Exercise description:
When you repeat the entries, reproduce each line exactly and omit every picture.
Working data below:
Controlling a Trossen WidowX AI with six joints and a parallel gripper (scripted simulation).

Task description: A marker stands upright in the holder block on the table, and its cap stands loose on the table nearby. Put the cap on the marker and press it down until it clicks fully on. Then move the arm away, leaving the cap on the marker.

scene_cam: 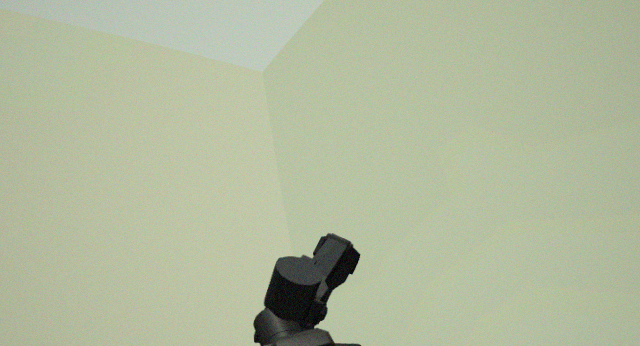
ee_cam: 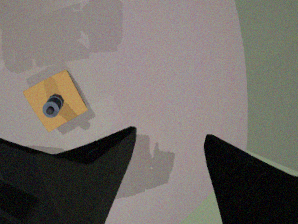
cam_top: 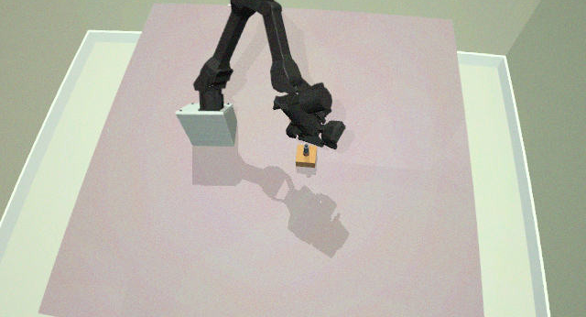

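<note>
My gripper tip is now 13 cm past the orange cap, 20 cm to the right of it and 14 cm above it. Also, from my gripper tip: holder block 7 cm behind, 4 cm to the left, 15 cm below.
</note>
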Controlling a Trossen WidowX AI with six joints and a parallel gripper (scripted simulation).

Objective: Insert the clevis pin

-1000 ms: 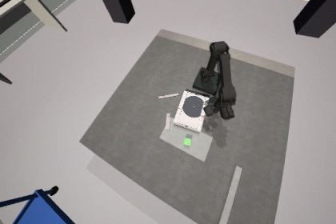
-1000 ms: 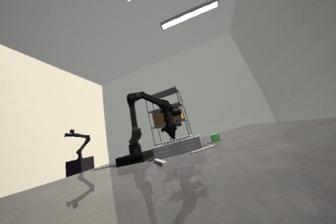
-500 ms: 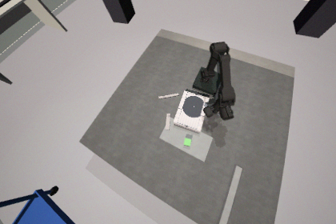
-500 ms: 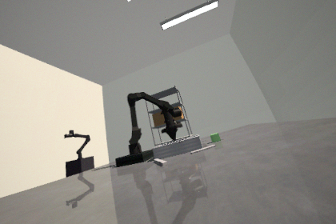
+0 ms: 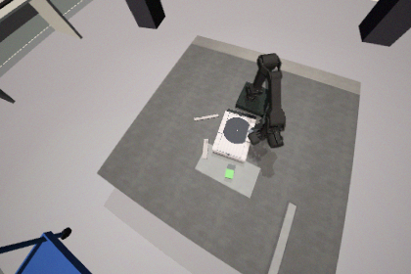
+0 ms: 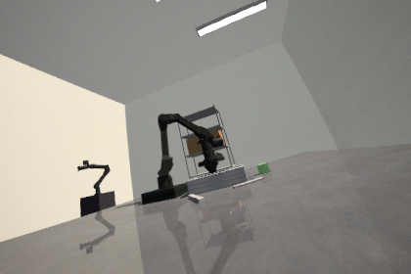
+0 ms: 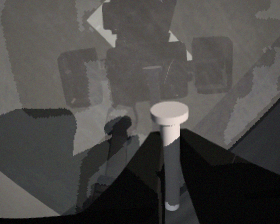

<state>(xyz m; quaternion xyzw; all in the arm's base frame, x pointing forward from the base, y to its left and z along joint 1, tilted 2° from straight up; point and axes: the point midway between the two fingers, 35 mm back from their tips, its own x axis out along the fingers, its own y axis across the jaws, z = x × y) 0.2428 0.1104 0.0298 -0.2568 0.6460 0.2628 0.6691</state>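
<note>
Now: gripper tip 10 mm short of the dark aluminium disc, 140 mm to the left of it and 20 mm below it. Round my gripper tip: steel tray 30 mm ahead, 150 mm to the right, 10 mm above; then green block 250 mm ahead, 130 mm to the right, 10 mm below; then steel clevis pin 10 mm behind, 10 mm to the right, 10 mm above.
</note>
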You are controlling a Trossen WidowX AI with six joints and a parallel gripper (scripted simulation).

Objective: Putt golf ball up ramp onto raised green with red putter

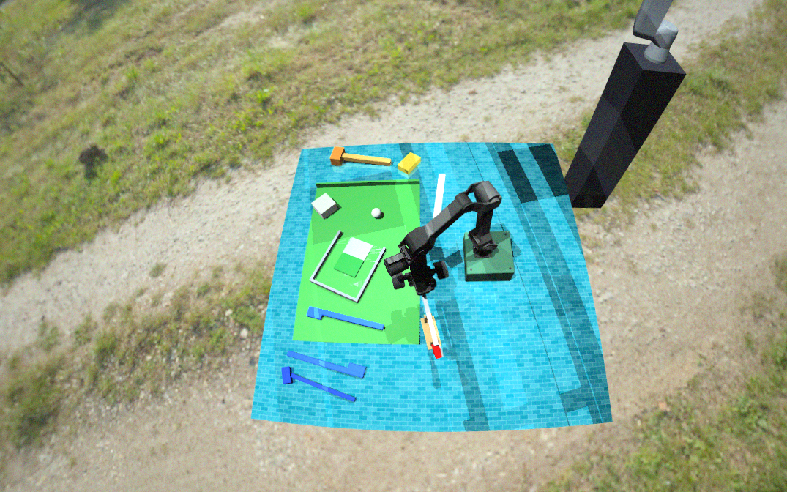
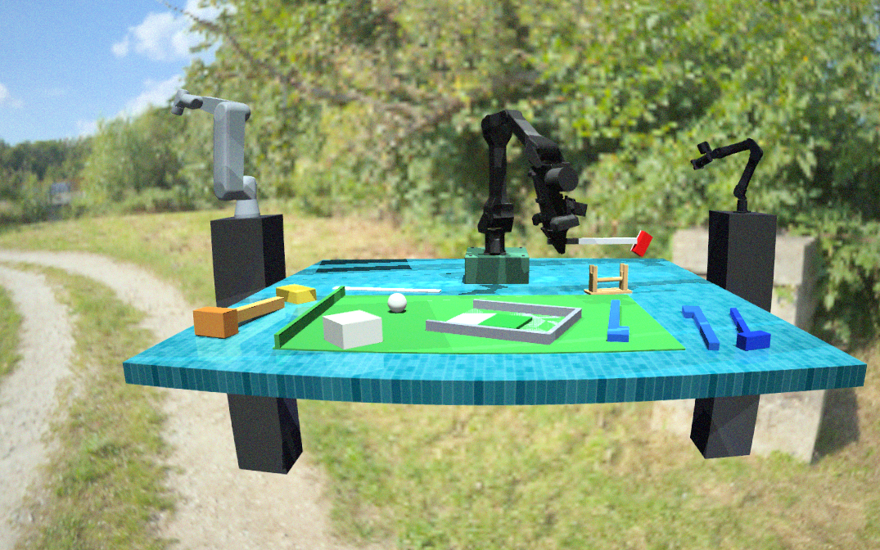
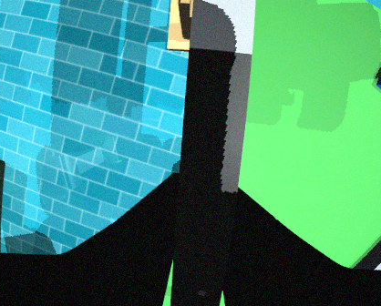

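Now: gripper tip 110 mm to the right of the red putter, 30 mm past it and 20 mm below it. Also, from my gripper tip: white golf ball (380 mm to the right, 190 mm ahead, 80 mm below); then grey frame (290 mm ahead, 130 mm to the right, 100 mm below); then wooden stand (130 mm to the left, 70 mm below, 30 mm behind).
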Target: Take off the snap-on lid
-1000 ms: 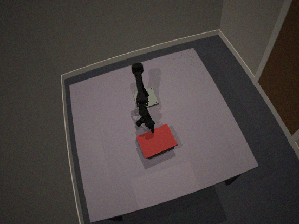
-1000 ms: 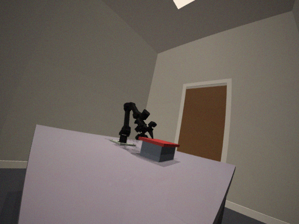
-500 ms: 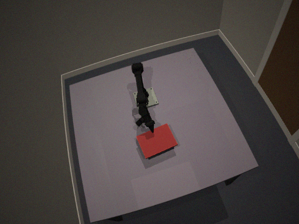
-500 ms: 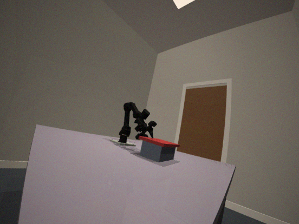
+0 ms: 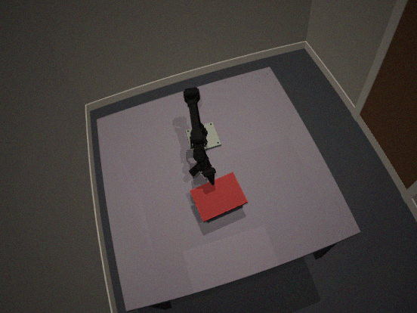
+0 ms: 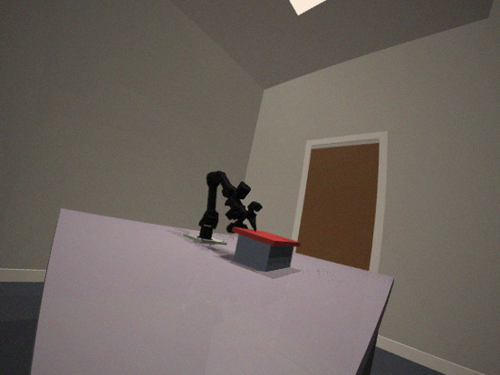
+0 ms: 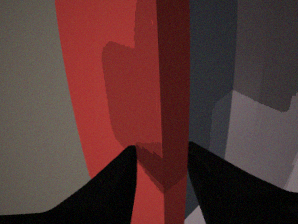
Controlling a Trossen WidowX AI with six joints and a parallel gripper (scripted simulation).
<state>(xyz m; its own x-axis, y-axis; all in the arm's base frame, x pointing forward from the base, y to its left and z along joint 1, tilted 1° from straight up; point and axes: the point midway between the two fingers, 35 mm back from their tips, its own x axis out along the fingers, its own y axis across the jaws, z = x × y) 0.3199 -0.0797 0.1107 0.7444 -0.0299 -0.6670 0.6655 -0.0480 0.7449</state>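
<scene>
Now: gripper tip 8 cm short of the red lid. Also, from my gripper tip: grey storage box: 8 cm ahead, 6 cm below.
</scene>
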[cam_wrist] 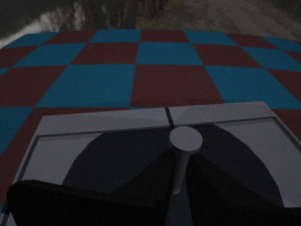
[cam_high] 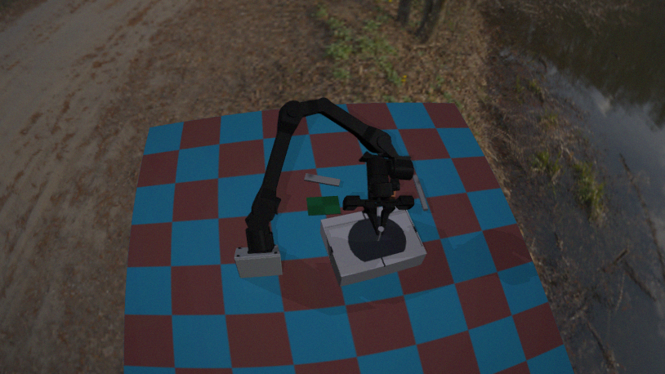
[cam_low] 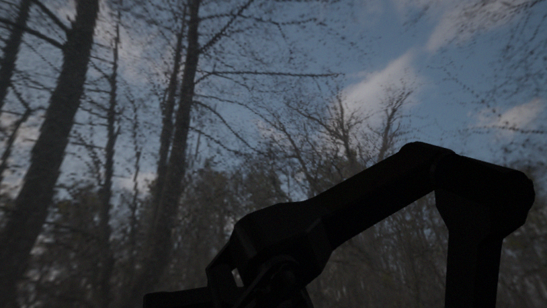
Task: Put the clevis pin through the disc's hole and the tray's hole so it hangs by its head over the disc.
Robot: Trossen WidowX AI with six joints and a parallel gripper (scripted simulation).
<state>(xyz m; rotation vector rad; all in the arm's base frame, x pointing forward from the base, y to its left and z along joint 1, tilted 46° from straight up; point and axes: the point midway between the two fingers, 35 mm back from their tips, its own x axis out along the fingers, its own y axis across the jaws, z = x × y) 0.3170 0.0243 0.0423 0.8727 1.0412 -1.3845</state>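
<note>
Right now the steel tray is 10 mm behind my gripper tip, 10 mm to the left of it and 50 mm below it. From my gripper tip the other things lie so: flat green piece 130 mm behind, 170 mm to the left, 90 mm below; steel clevis pin 10 mm to the left, 10 mm below; dark round disc 10 mm to the left, 30 mm below.
</note>
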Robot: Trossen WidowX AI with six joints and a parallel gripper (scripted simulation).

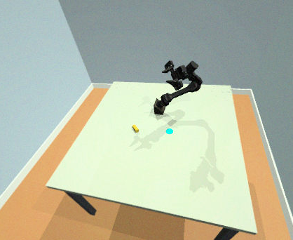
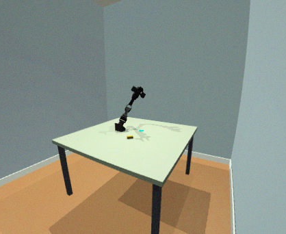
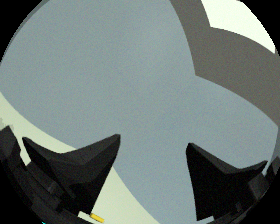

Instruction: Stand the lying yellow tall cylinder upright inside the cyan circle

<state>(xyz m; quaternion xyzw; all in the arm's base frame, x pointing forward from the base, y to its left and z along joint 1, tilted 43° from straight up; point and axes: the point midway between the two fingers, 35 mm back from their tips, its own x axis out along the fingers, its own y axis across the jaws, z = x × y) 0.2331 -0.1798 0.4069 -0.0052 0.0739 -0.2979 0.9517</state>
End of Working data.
Result for this task:
Controlling a Trossen WidowX AI with six joints and a parallel gripper (scripted simulation).

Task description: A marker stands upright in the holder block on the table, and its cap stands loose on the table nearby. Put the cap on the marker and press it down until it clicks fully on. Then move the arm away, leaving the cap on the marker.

scene_cam: 
ee_cam: 
cam_top: 

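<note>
My gripper tip is now 13 cm past the orange cap, 20 cm to the right of it and 14 cm above it. Also, from my gripper tip: holder block 7 cm behind, 4 cm to the left, 15 cm below.
</note>
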Controlling a Trossen WidowX AI with six joints and a parallel gripper (scripted simulation).

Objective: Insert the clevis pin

-1000 ms: 
-1000 ms: 
-500 ms: 
-500 ms: 
+0 ms: 
+0 ms: 
+0 ms: 

<state>(xyz m; quaternion xyzw; all in the arm's base frame, x pointing forward from the base, y to its left and z along joint 1, tilted 2° from straight up; point and axes: the point midway between the two fingers, 35 mm back from their tips, its own x axis out along the fingers, its own y axis across the jaws, z = x × y) 0.2428 0.1104 0.0298 -0.2568 0.6460 0.2628 0.6691</state>
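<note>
Now: gripper tip 10 mm short of the dark aluminium disc, 140 mm to the left of it and 20 mm below it. Round my gripper tip: steel tray 30 mm ahead, 150 mm to the right, 10 mm above; then green block 250 mm ahead, 130 mm to the right, 10 mm below; then steel clevis pin 10 mm behind, 10 mm to the right, 10 mm above.
</note>
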You are controlling a Trossen WidowX AI with six joints and a parallel gripper (scripted simulation).

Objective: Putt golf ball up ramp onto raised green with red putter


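Now: gripper tip 110 mm to the right of the red putter, 30 mm past it and 20 mm below it. Also, from my gripper tip: white golf ball (380 mm to the right, 190 mm ahead, 80 mm below); then grey frame (290 mm ahead, 130 mm to the right, 100 mm below); then wooden stand (130 mm to the left, 70 mm below, 30 mm behind).
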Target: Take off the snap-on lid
-1000 ms: 
-1000 ms: 
-500 ms: 
-500 ms: 
+0 ms: 
+0 ms: 
+0 ms: 
Controlling a Trossen WidowX AI with six joints and a parallel gripper (scripted simulation).
<state>(xyz m; its own x-axis, y-axis; all in the arm's base frame, x pointing forward from the base, y to its left and z along joint 1, tilted 1° from straight up; point and axes: the point midway between the two fingers, 35 mm back from their tips, its own x axis out along the fingers, its own y axis across the jaws, z = x × y) 0.3199 -0.0797 0.1107 0.7444 -0.0299 -0.6670 0.6655 -0.0480 0.7449</state>
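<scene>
Now: gripper tip 8 cm short of the red lid. Also, from my gripper tip: grey storage box: 8 cm ahead, 6 cm below.
</scene>
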[cam_wrist] 
[cam_high] 
[cam_low] 
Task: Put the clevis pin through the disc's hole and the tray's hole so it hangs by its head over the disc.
Robot: Trossen WidowX AI with six joints and a parallel gripper (scripted simulation).
<state>(xyz m; rotation vector rad; all in the arm's base frame, x pointing forward from the base, y to its left and z along joint 1, tilted 46° from straight up; point and axes: the point midway between the two fingers, 35 mm back from their tips, its own x axis out along the fingers, its own y axis across the jaws, z = x × y) 0.3170 0.0243 0.0423 0.8727 1.0412 -1.3845</state>
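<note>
Right now the steel tray is 10 mm behind my gripper tip, 10 mm to the left of it and 50 mm below it. From my gripper tip the other things lie so: flat green piece 130 mm behind, 170 mm to the left, 90 mm below; steel clevis pin 10 mm to the left, 10 mm below; dark round disc 10 mm to the left, 30 mm below.
</note>
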Robot: Trossen WidowX AI with six joints and a parallel gripper (scripted simulation).


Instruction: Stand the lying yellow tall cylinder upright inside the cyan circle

<state>(xyz m; quaternion xyzw; all in the arm's base frame, x pointing forward from the base, y to its left and z along joint 1, tilted 43° from straight up; point and axes: the point midway between the two fingers, 35 mm back from their tips, its own x axis out along the fingers, its own y axis across the jaws, z = x × y) 0.2331 -0.1798 0.4069 -0.0052 0.0739 -0.2979 0.9517</state>

The exercise concludes with that.